Enable screen saver and sleep lock.

All versions of the Mac OS, except Mac OS X, include a feature that demands a valid password in the following situations:

  • Waking from sleep 
  • Dismissing the screen saver. 

In Mac OS X, however, after the screen saver or sleep mode is enabled, you are not required to type a password to disable it. As a result, you are at high risk of data theft if their devices are stolen. 

Also note that if you are operating an Apple desktop in a high-traffic area you are susceptible to spying and data theft.

Recommendation:

Enable the Mac OS X security feature, by doing the following:

  1. On your Mac, double-click the System Preferences icon.
  2. In the Personal group, select Security & Privacy.
  3. On the General tab, check Require password for sleep and screen saver.
  4. Then select Immediately from the drop-down menu.

Use Filevault.

By default, Filevault disk encryption is not enabled. As a result, anyone with physical access to your computers disk, will be able to read its contents without any form of authentication. This means that if a computer is stolen, the contents of the computers disk can be accessed by the perpetrator without sophisticated equipment.

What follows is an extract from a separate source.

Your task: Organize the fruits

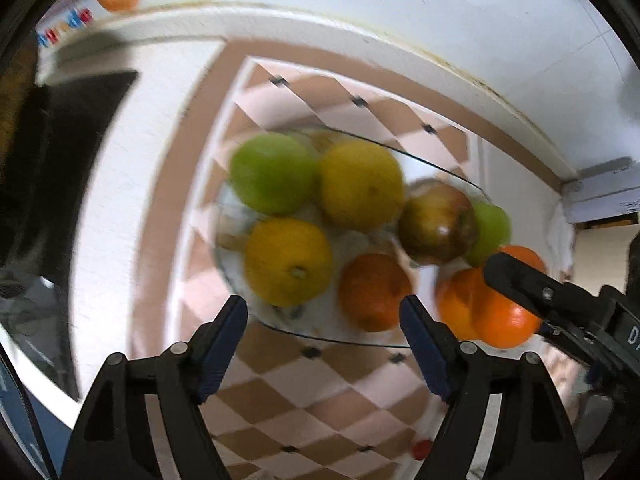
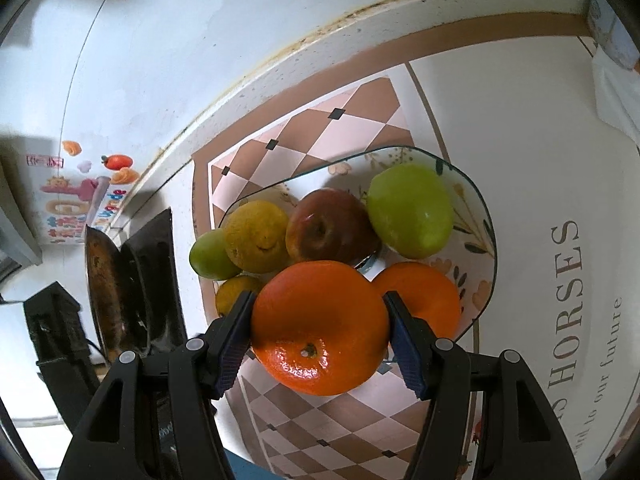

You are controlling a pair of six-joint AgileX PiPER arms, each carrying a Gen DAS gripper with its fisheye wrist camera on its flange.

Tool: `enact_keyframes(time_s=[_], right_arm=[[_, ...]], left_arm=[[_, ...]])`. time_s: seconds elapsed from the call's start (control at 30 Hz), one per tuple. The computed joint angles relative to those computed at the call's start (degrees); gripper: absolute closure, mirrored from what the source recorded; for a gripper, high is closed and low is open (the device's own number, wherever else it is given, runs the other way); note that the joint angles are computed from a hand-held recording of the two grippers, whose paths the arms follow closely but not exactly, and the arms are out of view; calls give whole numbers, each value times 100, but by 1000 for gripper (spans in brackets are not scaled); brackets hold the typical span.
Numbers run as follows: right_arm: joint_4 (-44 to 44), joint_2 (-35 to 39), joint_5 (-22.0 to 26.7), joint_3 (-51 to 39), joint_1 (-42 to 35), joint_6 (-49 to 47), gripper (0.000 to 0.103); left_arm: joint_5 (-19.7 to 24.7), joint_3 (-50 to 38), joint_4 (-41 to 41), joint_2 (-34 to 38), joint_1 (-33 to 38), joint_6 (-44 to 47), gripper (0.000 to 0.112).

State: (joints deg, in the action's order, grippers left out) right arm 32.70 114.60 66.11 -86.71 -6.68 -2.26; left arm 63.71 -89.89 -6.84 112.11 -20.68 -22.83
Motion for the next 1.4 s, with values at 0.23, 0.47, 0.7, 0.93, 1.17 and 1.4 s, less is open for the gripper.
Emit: enact_keyframes(time_s=[0.23,0.47,0.7,0.93,1.17,1.4], right_arm=[[-367,89,10,-249,299,271,27],[-607,-5,-125,-185,356,426,24],[-892,-2402,-780,2427,684,-334,24],[161,-1372,-1331,3204,1518,-945,37],[226,-817,-1254,2875,2149,-1158,44],[-418,-1671,-1413,2624,1279,-682,45]], left_arm=[[-15,87,326,61,56,-34,35],[-61,184,448,176,-91,-87,27],[-605,1276,861,-633,-427,-423,27],[-970,2850,884,-1174,7,-299,27],[-1185,3318,774,-1482,549,-96,27],[-1039,2882,1015,-1751,594,54,27]])
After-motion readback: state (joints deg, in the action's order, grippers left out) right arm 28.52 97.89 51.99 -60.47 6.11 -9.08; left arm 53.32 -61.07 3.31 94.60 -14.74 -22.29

All versions of Mac OS X since version 10.4 (mid-2005) support a form of partial or full disk encryption named Filevault. Each version of the operating system since 10.4 has made significant improvements to this feature.

Recommendation:

Enable Filevault (or some other form of disk encryption) to prevent unwanted data exposure.

Important: Not all versions of Filevault are created equal. It is strongly recommended that anyone wishing to use the native Mac OS X disk encryption, upgrade their operating system to Mac OS X Lion which utilizes FDE (Full Disk Encryption) via Filevault version 2. FDE is a more rigorous and friendly form of encryption, and does not suffer from many of the drawbacks of Filevault version 1.